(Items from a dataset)
##############################

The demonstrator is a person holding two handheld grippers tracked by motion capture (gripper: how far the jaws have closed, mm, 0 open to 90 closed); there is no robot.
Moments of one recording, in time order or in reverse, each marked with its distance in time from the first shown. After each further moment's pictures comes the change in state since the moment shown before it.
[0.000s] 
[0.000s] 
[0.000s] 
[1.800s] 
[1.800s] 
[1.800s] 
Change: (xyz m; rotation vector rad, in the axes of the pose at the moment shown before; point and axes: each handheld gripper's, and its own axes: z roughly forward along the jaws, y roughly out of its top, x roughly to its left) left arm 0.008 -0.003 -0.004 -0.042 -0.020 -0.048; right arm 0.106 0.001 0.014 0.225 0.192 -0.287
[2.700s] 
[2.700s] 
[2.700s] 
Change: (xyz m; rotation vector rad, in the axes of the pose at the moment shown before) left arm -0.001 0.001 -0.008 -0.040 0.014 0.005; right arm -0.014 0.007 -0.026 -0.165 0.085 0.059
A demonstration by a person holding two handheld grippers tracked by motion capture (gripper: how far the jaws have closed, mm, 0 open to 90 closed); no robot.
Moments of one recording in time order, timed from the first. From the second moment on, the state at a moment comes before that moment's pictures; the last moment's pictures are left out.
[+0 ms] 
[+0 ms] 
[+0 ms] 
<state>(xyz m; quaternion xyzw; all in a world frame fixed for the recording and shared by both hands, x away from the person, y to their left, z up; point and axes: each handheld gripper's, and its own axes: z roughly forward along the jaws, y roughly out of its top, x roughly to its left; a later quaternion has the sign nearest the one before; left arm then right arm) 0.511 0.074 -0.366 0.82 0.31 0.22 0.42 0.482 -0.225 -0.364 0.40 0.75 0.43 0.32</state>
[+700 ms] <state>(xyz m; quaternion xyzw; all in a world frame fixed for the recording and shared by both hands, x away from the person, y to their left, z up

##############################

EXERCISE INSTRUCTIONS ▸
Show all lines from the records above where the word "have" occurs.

COMPLETED EXERCISE ▸
The demonstrator is a person holding two handheld grippers tracked by motion capture (gripper: how far the jaws have closed, mm, 0 open to 90 closed); there is no robot.
A demonstration by a person holding two handheld grippers tracked by motion capture (gripper: how far the jaws have closed, mm, 0 open to 90 closed); no robot.

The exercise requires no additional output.